ASSIGNMENT:
Copy out only the lines running from the one that contains "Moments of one" through the end of the listing. Pictures stay out.

━━━

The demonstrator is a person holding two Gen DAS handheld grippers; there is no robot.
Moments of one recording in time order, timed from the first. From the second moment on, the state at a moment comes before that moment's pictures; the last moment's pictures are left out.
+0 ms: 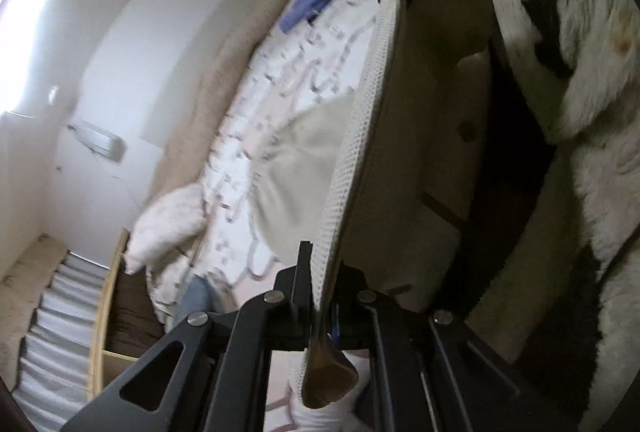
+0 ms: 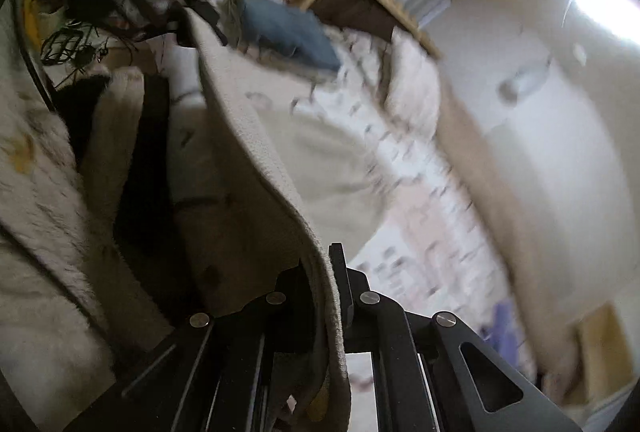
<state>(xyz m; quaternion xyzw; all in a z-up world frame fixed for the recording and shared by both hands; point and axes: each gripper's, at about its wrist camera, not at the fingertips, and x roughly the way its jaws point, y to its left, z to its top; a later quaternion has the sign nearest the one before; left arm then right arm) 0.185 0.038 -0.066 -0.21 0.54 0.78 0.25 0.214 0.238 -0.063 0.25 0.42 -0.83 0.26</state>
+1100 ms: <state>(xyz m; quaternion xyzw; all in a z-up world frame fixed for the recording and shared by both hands) -0.254 0.030 -0.111 -0.50 0.31 0.77 0.26 -0.246 0.249 -0.140 0.54 0.18 -0.78 0.26</state>
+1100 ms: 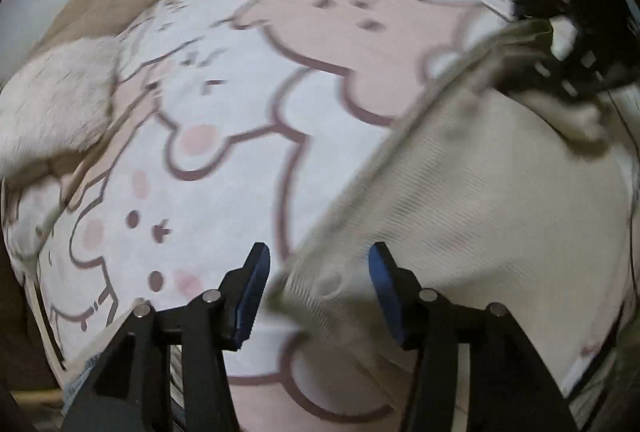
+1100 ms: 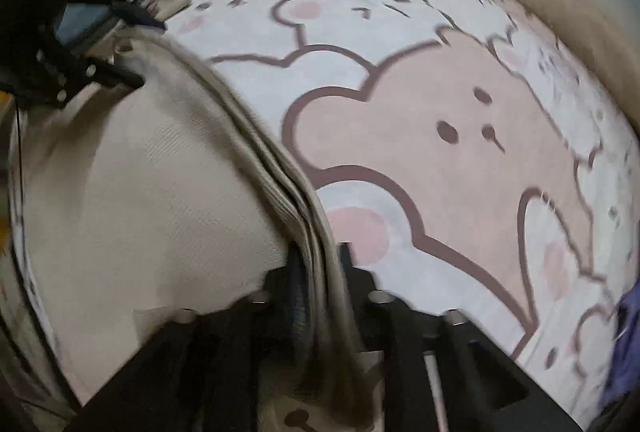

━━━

COMPLETED TASK:
Moments of one recording in time order, timed from the first. From the second moment on, the state at a moment comes before that moment's pictures; the last moment's pictures are left out.
+0 ms: 
+0 ms: 
<state>(xyz m; quaternion xyzw; all in a z-up world frame fixed for the recording and shared by both hands; point and axes: each gripper's, at about its wrist camera, not at the fingertips, and x roughly the way its jaws point, y to its left, z to its top; a later quaternion has the sign nearest the one before; left arm then right arm) 0.185 0.038 -0.066 -0.21 0.54 0.78 0.25 0.214 0.238 -0.063 0.25 0.42 -0.83 0.26</state>
+1100 ms: <state>(xyz m; quaternion xyzw; all in a z-up world frame fixed for the recording and shared by both hands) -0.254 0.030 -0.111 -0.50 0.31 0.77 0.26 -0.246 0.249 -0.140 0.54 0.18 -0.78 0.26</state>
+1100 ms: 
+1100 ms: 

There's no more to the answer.